Different types of application generate a huge spectrum of new data types from the structured data, for example, relational and data warehouse, semi-structured data to unstructured data, stable data to dynamic data, simple data to temporal data, etc. it is impossible for one data mining system to mine all the kinds of data.

ii) Mining dynamic, networked, and global data repositories

Many data sources are connected by the internet and other kinds of networks. The knowledge discovered by different sources is structured, semi-structured, or unstructured becomes challenging for data mining. Web mining, multisource data mining, and information network mining has become challenging in the field of data mining.

5) Data Mining and Society

How is the impact on society for data mining? How data mining preserve the privacy of individuals? These questions raise the following issues:

i) Social impacts of data mining

As data mining has become part of everyday lives, so it becomes important to study the impact of data mining on society. The improper use of data, the privacy of data, and the protection rights are the areas which are very important to be addressed.

 ii) Privacy-preserving data mining

As data mining helps in scientific discovery, business management, economic recovery, and security protection, so the risk of disclosing personal information becomes very high. Research for privacy-preserving is still ongoing.

iii) Invisible data mining:

It is impossible for society to learn data mining techniques. More system needs the data mining functionalities by which people can use data mining results just by mouse clicking without having any knowledge of data mining algorithms.

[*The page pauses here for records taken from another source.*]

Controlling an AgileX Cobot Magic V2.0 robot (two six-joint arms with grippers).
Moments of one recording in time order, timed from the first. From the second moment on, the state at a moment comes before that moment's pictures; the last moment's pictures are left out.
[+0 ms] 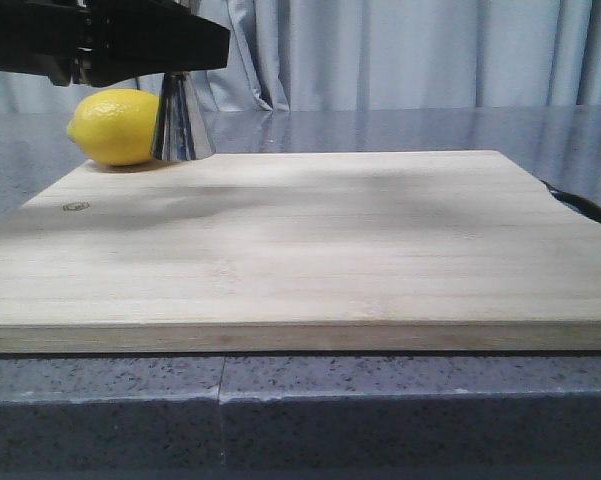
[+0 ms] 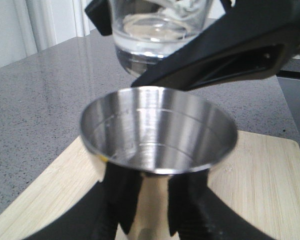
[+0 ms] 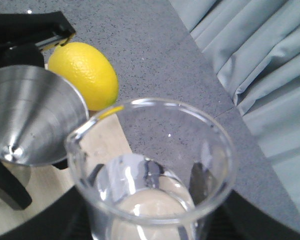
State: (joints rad) left arm -0.21 1.62 -0.89 -1.77 1.16 2.24; right arm 0.76 1.47 -1.27 -0.58 0.38 -0.08
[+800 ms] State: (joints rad) left arm -0.21 1.62 -0.89 -1.77 1.16 2.24; right arm 0.82 1.52 -1.27 -0.99 0.35 -0.08
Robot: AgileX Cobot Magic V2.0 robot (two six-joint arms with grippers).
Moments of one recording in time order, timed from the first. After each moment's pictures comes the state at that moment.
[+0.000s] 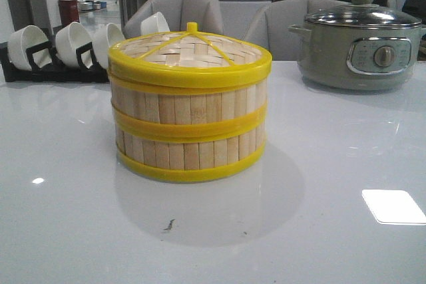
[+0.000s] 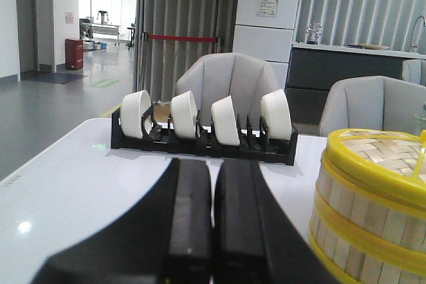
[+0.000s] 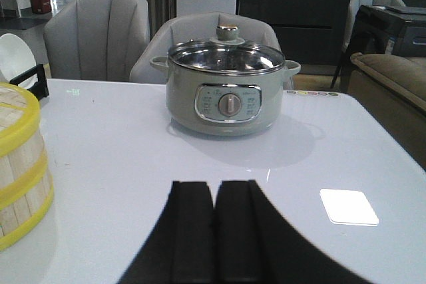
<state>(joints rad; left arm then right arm) -0.06 0.00 0.01 0.07 -0.04 -0.20 -0.06 0.16 -0.19 0.04 0.13 -0.02</state>
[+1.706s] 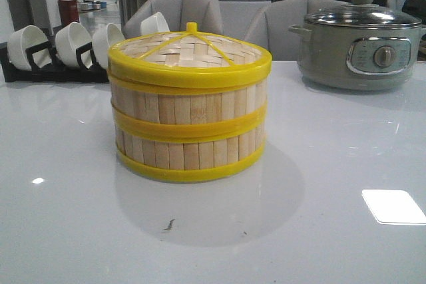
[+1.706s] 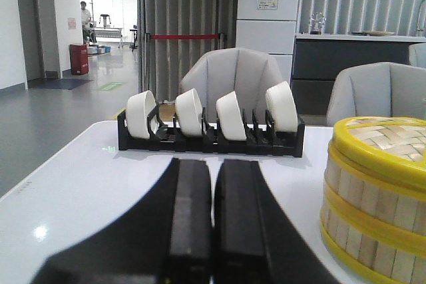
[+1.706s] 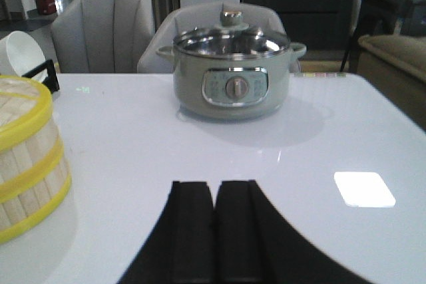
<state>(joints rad) -0.06 0.00 0.01 0.09 -0.04 -0.16 -0.06 0.03 -0.17 0.07 0.28 0.01</state>
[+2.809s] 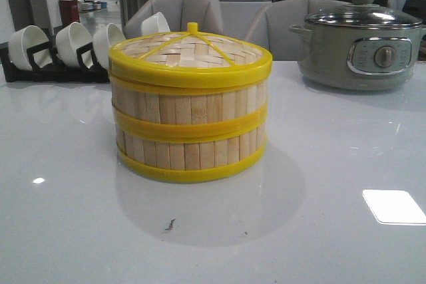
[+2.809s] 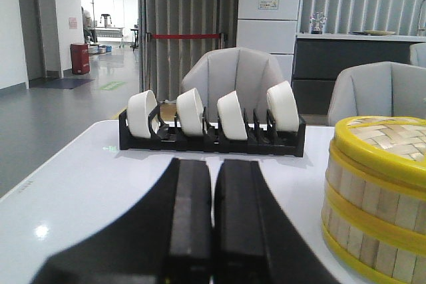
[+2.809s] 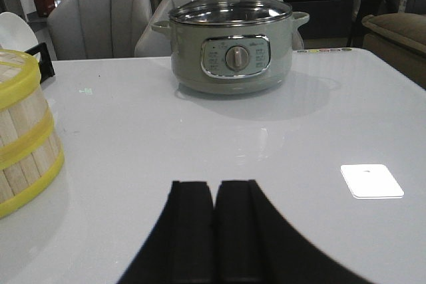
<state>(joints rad) -0.06 0.00 0.01 0.09 -0.03 -0.16 -0.06 -0.01 0.03 0.08 0.10 0.02</state>
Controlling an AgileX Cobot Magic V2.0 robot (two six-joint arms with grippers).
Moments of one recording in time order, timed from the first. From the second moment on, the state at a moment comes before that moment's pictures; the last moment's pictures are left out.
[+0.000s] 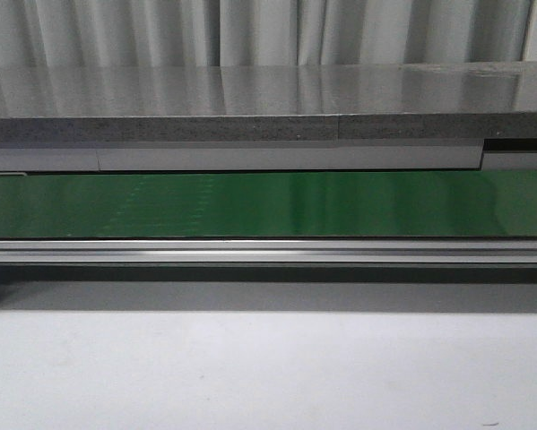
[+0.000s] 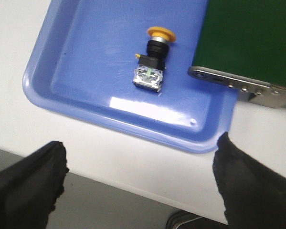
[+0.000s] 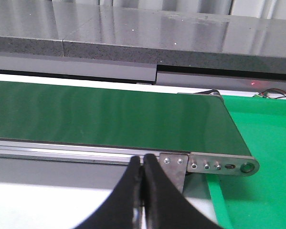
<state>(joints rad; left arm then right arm) 0.22 1.04 -0.85 0.14 0.90 0.00 -0.01 -0.01 0.03 -0.05 0.17 0.05</state>
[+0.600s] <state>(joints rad) 0.33 1.65 -1.11 -0.04 0.84 0.16 -0.01 -0.01 0.03 -0.05 0.17 0.05</state>
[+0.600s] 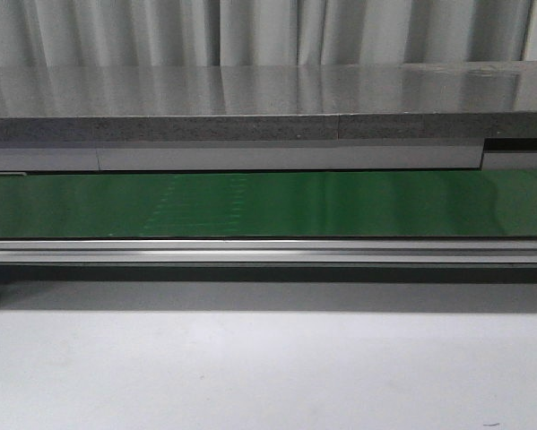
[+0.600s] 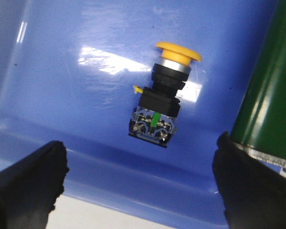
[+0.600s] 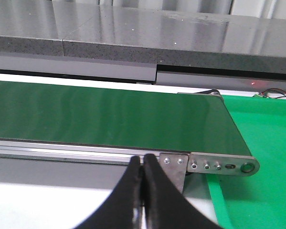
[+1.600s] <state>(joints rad) 0.33 1.91 -1.18 -0.05 0.76 0.18 -0.01 -0.01 0.03 -0.05 0.17 0.05</state>
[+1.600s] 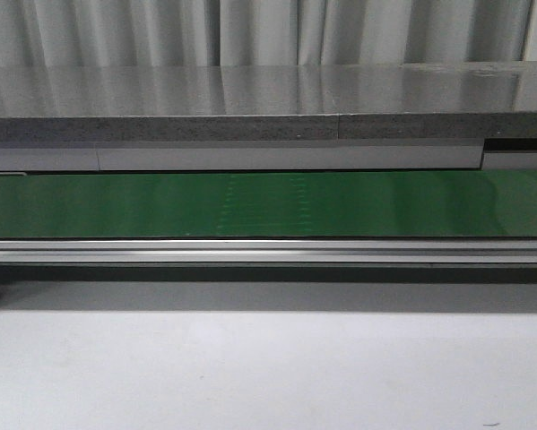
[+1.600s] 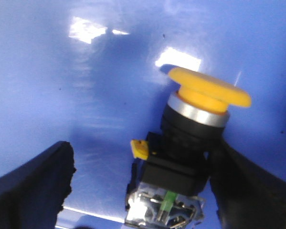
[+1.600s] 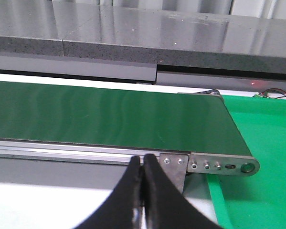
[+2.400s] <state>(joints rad) 0.31 1.69 -1.28 -0.13 0.82 0.21 -0.01 -0.01 0.03 -0.05 0.17 0.05</state>
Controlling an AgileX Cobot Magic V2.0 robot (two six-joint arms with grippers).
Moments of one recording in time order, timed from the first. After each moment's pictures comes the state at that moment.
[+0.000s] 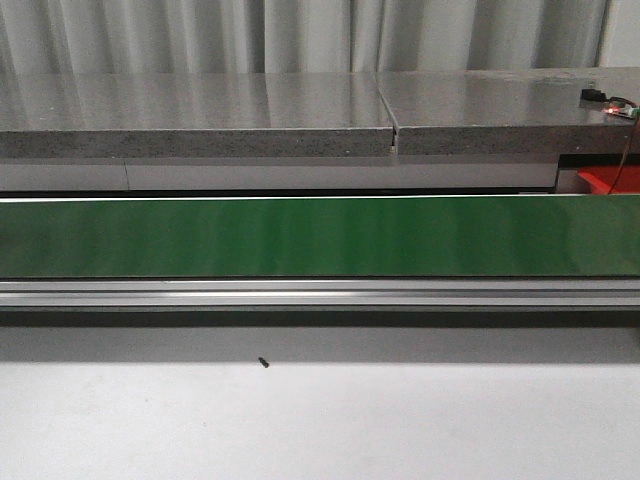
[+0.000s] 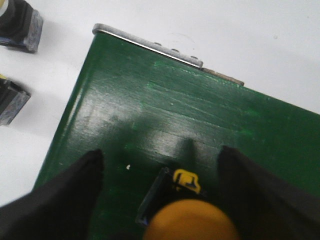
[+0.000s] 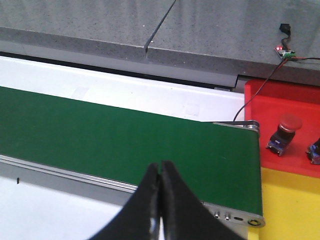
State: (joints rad) left arm 0.15 1.67 -1.21 -0.04 0.69 -0.22; right arm -0.10 0.39 -0.61 0.41 0.66 -0.38
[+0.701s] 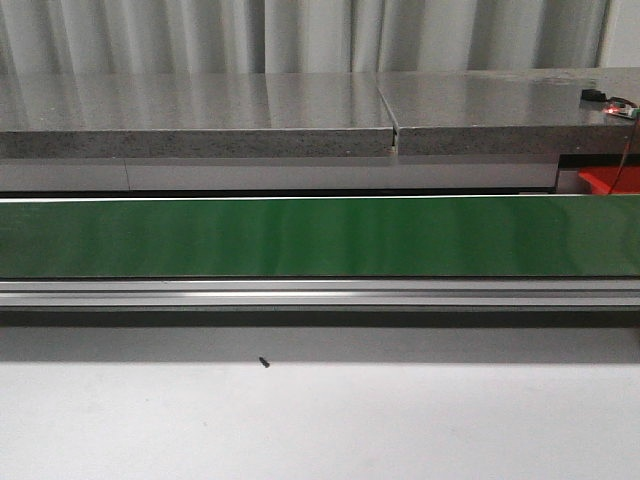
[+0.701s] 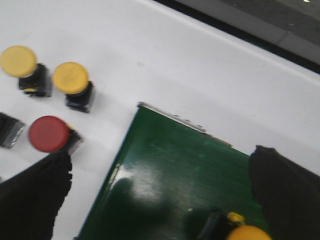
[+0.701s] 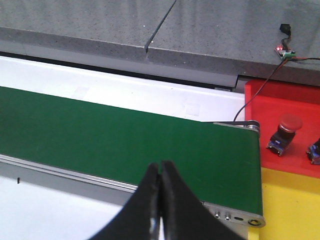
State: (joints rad) left arm 0.26 1.50 -1.28 -0.05 0.73 -0.23; right arm -0.10 0.39 -0.61 0.41 0.66 -0.38
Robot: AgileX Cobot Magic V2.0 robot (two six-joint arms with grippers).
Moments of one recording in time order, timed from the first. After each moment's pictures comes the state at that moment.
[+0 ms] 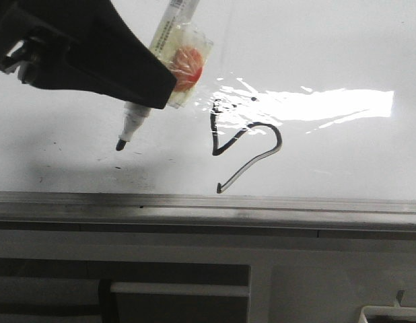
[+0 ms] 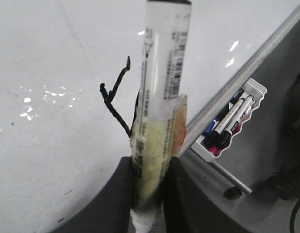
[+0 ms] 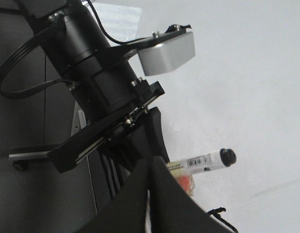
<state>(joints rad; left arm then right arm) -0.82 1.14 -0.70 -0.71 0.25 0.66 0.99 0.82 -0.76 -0.02 0.30 -0.33</state>
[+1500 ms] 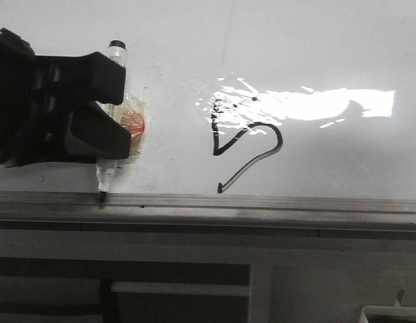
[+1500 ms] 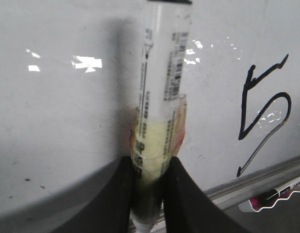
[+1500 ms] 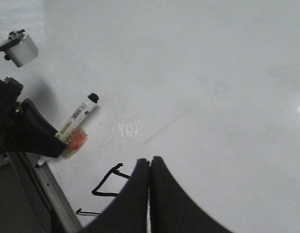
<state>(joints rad) -0.82 1.23 -0.53 -0.95 -0.10 0.45 0.64 0.74 -0.76 -0.02 0.35 -0.28</state>
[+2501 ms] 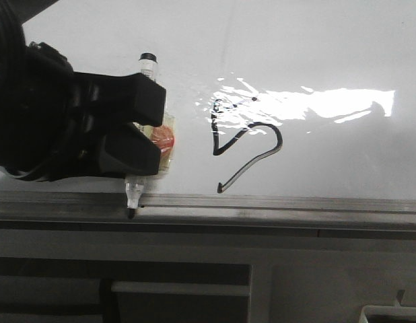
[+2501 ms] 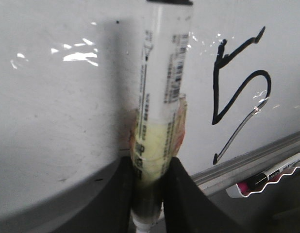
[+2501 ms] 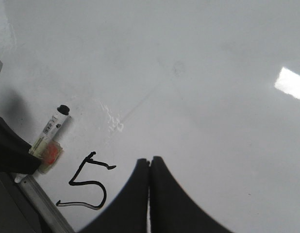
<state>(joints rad) -0.89 1.30 -0.57 -0.96 -0.12 0.45 0.55 0.70 -0.76 -0.02 0.41 -0.23</state>
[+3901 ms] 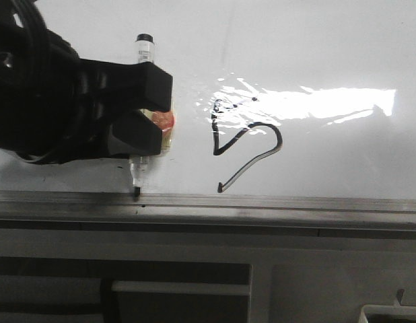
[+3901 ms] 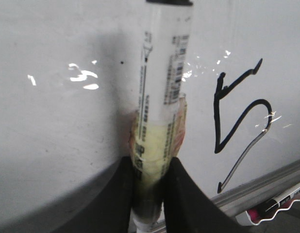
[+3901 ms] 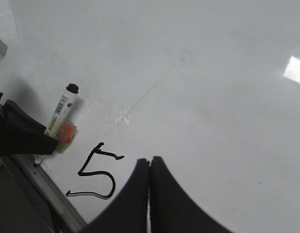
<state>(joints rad) -0.91 1.32 -0.57 -0.95 -0.22 0.45 0.55 0.70 -0.76 0.00 0.44 -0.23</state>
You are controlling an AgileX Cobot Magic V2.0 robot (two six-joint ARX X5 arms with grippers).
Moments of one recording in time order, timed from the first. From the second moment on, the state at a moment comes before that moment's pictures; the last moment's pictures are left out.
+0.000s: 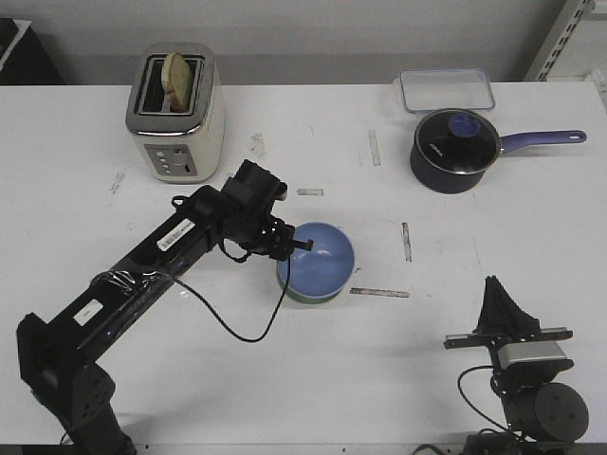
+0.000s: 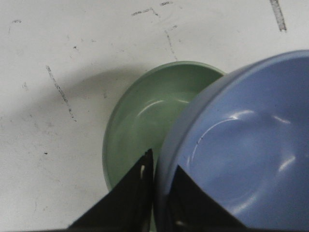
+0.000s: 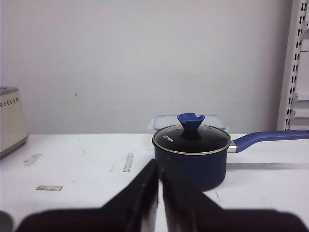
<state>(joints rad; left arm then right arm) -0.59 1.81 1.70 -0.86 0.24 -0.28 0.07 0.15 0.33 -0.06 -0.03 0.05</state>
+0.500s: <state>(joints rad) -0.59 1.87 1.70 -0.86 0.21 -0.28 0.07 0.15 0.33 -0.06 -0.03 0.05</state>
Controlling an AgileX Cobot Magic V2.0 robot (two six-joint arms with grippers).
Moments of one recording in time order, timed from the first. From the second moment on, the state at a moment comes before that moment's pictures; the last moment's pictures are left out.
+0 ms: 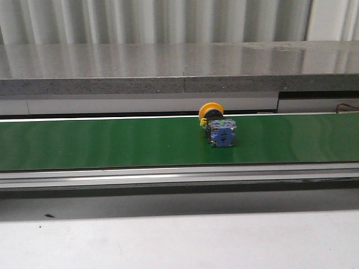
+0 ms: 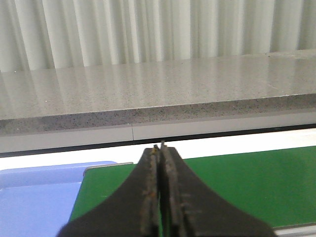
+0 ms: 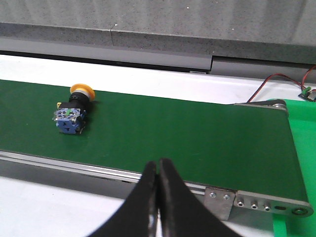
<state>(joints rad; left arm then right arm) -0.09 0.00 -0.10 0.08 0.18 -0.02 0.25 0.35 -0.35 0.00 0.38 0.10</state>
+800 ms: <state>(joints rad) -0.09 0.70 -0.56 0.08 0.53 -0.02 0.25 0.35 -0.35 0.00 0.38 0.10</state>
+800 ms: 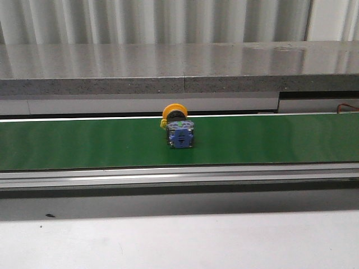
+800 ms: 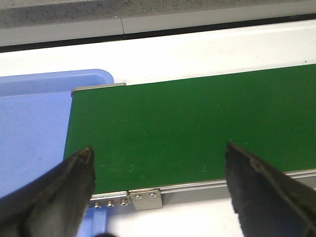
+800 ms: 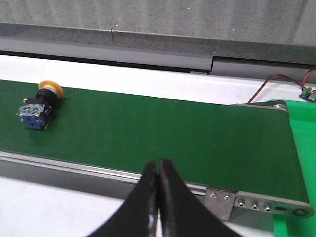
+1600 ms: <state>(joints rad) -0.24 1.26 -1.07 -0.34 0.91 0.00 0.25 0.35 -0.35 0.00 0.38 0.10</state>
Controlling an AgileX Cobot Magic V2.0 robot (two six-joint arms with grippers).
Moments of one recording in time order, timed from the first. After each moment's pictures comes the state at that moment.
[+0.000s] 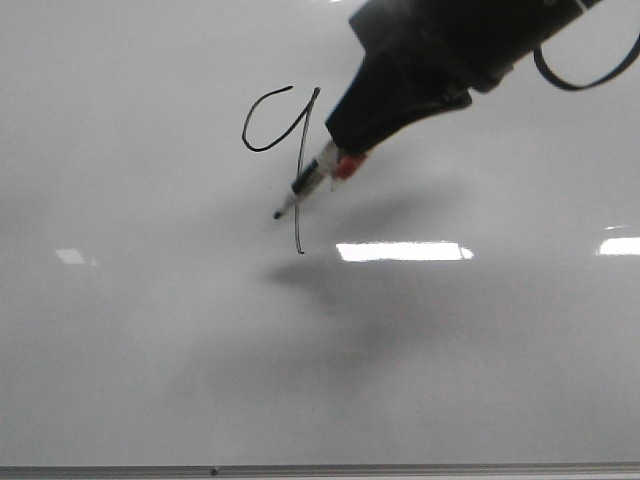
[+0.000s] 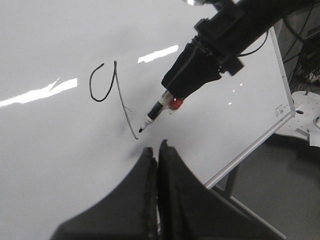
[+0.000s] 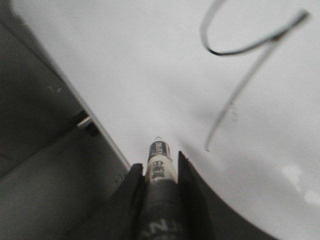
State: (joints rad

Difference between Data mining and Big data

Data Mining Big Data
It is a large set of data available in structure from a predefined source. It is a large set of data available in structured, unstructured, semi-structured non-defined data sources.
It is not capable of giving relations It is capable of giving relations in the data set
It finds interesting patterns and knowledge from the database. It finds interesting knowledge.
It has a centralized database that is based on the mining technique. It is a distributed database in which mining techniques are used.